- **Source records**
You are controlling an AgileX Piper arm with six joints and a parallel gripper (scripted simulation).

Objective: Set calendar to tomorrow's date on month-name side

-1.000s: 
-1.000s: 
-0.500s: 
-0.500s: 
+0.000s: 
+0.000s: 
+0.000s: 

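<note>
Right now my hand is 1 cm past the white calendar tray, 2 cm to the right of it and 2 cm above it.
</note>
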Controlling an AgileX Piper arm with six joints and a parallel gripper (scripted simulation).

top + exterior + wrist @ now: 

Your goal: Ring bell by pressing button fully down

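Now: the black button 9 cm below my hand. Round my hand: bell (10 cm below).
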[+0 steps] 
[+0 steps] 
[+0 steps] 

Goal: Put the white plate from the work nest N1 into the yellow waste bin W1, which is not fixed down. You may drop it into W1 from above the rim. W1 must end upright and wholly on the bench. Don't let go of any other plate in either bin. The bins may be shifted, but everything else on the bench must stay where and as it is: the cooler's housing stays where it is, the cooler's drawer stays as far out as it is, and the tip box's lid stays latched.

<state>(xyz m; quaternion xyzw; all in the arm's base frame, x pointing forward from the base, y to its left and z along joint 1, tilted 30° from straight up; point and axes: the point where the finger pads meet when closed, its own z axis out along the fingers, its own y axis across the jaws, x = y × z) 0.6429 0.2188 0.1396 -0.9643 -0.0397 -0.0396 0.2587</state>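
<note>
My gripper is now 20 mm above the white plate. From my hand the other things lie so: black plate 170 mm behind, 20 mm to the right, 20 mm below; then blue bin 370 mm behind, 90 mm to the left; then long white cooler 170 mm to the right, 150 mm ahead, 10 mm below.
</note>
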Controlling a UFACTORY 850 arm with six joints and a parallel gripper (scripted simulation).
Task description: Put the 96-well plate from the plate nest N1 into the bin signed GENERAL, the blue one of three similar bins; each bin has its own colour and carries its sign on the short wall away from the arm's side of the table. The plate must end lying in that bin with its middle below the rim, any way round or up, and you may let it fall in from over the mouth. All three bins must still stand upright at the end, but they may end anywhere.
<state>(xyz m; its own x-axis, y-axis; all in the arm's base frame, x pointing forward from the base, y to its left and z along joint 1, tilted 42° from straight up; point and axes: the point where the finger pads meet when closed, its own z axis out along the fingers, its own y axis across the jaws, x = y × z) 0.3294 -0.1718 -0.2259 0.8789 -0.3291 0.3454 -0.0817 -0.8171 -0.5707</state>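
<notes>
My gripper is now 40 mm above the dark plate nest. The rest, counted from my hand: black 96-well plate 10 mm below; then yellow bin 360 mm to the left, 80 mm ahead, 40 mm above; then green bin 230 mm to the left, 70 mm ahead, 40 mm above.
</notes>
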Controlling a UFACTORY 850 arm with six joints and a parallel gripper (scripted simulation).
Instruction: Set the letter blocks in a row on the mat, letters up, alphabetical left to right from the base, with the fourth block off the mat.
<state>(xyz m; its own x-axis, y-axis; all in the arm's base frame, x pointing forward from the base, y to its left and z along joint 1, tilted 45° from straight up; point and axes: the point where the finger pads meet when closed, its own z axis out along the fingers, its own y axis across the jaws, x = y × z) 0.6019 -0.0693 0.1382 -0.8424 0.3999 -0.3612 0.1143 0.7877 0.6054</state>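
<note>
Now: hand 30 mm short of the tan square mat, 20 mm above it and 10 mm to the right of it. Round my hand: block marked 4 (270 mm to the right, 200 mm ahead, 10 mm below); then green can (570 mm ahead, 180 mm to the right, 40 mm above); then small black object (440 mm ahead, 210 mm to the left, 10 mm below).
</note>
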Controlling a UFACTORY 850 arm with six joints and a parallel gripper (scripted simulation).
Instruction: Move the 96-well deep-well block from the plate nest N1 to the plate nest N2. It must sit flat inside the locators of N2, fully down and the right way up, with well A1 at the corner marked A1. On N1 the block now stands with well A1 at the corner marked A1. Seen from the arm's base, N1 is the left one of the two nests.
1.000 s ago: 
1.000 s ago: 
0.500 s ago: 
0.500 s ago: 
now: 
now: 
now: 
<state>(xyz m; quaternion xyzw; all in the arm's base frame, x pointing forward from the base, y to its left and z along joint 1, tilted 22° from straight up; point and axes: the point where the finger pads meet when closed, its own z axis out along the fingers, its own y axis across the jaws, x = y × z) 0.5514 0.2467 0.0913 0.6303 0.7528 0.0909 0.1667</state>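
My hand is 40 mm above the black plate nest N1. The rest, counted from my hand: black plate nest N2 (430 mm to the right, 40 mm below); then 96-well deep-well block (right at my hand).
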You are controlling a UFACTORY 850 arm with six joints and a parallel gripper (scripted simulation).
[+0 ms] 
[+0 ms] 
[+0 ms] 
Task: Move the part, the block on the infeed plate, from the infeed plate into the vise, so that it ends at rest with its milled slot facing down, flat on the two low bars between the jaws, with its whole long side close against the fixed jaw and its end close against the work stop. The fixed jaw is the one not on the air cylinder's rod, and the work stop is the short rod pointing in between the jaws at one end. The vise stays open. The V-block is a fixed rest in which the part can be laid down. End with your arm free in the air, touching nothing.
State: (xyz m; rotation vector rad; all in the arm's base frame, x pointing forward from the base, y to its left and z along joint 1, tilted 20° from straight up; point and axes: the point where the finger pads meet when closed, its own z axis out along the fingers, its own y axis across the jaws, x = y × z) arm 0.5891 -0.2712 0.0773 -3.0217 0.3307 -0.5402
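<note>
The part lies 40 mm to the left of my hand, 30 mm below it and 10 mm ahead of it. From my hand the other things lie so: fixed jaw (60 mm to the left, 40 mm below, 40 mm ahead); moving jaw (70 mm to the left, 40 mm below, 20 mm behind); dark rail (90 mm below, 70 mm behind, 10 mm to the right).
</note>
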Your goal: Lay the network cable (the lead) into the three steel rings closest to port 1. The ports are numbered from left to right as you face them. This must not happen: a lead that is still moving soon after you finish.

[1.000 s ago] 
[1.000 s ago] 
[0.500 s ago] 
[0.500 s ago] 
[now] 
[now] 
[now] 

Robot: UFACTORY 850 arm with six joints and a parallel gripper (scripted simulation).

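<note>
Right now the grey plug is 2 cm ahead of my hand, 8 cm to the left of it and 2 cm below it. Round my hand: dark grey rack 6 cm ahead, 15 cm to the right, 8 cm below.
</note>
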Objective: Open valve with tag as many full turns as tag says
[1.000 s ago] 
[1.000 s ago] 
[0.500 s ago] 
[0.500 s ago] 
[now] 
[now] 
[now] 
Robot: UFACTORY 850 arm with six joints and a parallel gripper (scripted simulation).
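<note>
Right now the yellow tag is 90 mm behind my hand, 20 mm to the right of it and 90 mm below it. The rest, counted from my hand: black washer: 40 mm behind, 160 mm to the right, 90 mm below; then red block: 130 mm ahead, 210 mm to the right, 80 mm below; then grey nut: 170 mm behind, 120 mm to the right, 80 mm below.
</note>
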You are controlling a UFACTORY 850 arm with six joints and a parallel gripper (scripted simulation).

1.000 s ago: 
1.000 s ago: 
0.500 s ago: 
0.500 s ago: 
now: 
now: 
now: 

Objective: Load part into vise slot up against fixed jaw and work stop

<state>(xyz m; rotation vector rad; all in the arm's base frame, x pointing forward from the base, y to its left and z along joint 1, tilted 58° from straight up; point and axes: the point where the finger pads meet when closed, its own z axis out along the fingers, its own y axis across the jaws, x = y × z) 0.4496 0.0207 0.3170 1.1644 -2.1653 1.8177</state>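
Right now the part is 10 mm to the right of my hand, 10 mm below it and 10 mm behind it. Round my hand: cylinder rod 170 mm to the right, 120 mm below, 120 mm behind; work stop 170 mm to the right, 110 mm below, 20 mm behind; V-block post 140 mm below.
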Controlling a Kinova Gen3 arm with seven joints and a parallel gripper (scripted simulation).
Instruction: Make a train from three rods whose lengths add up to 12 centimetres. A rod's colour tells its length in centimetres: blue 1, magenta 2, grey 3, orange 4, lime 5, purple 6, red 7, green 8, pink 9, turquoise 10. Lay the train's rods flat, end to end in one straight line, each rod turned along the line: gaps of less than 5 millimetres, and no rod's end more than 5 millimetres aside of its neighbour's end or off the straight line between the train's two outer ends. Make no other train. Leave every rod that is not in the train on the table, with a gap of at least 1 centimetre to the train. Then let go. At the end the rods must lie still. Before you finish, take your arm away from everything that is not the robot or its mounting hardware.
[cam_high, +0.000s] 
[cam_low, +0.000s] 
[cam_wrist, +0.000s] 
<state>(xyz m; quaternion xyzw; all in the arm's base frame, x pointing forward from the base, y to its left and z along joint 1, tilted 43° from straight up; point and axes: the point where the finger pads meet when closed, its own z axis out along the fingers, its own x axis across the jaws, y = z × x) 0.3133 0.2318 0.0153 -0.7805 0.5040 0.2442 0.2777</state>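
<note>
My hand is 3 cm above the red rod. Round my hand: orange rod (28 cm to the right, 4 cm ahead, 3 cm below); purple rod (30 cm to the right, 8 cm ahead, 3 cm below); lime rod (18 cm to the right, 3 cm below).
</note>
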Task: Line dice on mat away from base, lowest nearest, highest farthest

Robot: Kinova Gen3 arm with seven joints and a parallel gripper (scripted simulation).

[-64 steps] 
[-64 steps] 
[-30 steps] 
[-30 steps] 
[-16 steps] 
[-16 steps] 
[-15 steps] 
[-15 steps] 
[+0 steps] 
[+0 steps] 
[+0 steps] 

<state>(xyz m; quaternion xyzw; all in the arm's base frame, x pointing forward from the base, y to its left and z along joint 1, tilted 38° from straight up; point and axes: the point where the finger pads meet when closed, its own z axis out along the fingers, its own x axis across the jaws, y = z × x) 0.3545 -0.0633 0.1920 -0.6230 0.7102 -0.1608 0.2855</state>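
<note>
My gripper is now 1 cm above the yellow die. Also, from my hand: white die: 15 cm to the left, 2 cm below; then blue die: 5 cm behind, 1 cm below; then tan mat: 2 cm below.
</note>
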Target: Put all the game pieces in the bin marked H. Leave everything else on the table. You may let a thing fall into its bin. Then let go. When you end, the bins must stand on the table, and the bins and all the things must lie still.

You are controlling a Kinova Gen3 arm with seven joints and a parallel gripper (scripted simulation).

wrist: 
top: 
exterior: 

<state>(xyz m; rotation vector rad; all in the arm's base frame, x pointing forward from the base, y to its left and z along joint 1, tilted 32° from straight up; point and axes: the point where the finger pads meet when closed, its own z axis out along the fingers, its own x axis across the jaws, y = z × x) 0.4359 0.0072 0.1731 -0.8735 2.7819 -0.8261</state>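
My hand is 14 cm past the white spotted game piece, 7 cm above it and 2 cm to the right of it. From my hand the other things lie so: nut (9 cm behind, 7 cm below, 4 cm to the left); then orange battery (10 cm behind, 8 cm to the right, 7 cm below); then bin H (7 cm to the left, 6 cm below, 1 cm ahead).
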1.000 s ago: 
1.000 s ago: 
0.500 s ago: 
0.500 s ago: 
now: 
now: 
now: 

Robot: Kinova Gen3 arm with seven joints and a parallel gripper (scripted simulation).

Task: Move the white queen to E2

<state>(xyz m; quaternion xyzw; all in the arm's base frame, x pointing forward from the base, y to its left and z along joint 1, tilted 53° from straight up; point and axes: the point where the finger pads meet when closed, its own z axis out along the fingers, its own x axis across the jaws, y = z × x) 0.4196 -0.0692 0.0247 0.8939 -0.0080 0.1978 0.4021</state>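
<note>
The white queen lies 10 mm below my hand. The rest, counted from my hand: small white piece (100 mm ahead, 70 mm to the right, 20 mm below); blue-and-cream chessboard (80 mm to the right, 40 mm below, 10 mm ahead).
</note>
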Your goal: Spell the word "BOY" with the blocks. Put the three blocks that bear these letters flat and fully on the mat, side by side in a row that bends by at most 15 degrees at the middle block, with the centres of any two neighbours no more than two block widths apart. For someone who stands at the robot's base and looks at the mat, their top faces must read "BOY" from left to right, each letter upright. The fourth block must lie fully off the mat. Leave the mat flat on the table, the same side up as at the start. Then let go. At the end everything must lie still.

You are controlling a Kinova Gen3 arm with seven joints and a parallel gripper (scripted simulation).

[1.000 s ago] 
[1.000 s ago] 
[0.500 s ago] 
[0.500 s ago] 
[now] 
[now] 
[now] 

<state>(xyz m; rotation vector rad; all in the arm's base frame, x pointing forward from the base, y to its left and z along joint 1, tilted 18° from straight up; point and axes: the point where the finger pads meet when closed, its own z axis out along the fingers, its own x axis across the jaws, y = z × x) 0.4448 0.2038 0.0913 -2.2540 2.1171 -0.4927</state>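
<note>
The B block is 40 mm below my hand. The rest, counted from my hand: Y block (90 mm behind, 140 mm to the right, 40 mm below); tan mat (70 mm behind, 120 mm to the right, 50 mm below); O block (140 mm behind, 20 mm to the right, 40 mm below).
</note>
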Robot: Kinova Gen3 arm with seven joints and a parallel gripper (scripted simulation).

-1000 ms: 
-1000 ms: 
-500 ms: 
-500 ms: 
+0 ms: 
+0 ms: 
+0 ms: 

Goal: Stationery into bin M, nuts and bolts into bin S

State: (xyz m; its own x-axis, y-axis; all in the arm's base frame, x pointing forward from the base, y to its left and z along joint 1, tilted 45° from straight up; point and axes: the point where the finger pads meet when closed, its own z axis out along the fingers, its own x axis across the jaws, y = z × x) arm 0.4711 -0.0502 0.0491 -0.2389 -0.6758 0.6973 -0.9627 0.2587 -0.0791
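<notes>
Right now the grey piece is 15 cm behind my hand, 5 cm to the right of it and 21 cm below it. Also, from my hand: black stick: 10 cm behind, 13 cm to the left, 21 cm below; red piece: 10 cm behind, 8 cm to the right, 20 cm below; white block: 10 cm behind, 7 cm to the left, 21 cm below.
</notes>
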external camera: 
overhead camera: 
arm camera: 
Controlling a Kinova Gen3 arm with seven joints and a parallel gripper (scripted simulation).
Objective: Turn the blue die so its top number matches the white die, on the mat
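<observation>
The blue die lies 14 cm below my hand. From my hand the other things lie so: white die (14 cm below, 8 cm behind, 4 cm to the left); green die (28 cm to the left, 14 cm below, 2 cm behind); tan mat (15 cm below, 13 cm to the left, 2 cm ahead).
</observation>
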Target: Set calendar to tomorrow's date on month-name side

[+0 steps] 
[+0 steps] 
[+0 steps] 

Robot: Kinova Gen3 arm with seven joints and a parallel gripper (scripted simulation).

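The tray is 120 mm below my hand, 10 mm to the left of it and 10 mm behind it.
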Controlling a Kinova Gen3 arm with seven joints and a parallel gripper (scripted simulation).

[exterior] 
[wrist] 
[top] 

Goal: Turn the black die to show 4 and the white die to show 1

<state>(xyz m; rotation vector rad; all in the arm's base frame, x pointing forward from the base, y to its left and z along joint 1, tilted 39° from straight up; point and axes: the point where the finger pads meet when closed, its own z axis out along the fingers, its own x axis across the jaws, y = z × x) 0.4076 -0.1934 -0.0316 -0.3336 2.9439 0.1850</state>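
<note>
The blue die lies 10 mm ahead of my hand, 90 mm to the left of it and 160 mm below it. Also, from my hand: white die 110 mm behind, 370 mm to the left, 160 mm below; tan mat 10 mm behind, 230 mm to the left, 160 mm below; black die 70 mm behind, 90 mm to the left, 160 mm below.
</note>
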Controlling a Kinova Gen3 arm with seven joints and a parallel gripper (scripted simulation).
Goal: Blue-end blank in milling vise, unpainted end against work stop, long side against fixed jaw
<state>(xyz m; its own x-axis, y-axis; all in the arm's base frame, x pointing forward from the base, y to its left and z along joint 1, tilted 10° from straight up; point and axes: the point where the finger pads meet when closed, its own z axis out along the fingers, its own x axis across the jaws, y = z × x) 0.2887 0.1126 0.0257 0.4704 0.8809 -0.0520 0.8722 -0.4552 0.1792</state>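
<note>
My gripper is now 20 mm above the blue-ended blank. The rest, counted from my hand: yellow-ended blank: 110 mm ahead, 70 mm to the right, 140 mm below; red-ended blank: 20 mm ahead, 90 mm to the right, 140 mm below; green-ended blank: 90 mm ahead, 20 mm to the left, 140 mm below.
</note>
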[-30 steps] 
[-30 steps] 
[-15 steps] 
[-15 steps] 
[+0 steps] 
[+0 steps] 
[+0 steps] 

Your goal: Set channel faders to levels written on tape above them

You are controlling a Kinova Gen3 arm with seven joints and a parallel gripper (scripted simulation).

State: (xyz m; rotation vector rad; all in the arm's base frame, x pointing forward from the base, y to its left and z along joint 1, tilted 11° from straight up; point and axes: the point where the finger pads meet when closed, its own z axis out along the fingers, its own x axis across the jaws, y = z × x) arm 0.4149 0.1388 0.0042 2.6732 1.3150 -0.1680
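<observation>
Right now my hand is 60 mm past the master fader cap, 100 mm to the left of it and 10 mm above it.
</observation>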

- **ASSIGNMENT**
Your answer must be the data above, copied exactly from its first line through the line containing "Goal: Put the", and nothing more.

- **RESPONSE AREA**
You are controlling an AgileX Piper arm with six joints and a parallel gripper (scripted simulation).

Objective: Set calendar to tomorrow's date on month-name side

-1.000s: 
-1.000s: 
-0.500s: 
-0.500s: 
+0.000s: 
+0.000s: 
+0.000s: 

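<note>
Right now my hand is 1 cm past the white calendar tray, 2 cm to the right of it and 2 cm above it.
</note>
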Controlling an AgileX Piper arm with six joints and a parallel gripper (scripted simulation).

top + exterior + wrist @ now: 

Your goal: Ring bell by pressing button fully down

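Now: the black button 9 cm below my hand. Round my hand: bell (10 cm below).
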[+0 steps] 
[+0 steps] 
[+0 steps] 

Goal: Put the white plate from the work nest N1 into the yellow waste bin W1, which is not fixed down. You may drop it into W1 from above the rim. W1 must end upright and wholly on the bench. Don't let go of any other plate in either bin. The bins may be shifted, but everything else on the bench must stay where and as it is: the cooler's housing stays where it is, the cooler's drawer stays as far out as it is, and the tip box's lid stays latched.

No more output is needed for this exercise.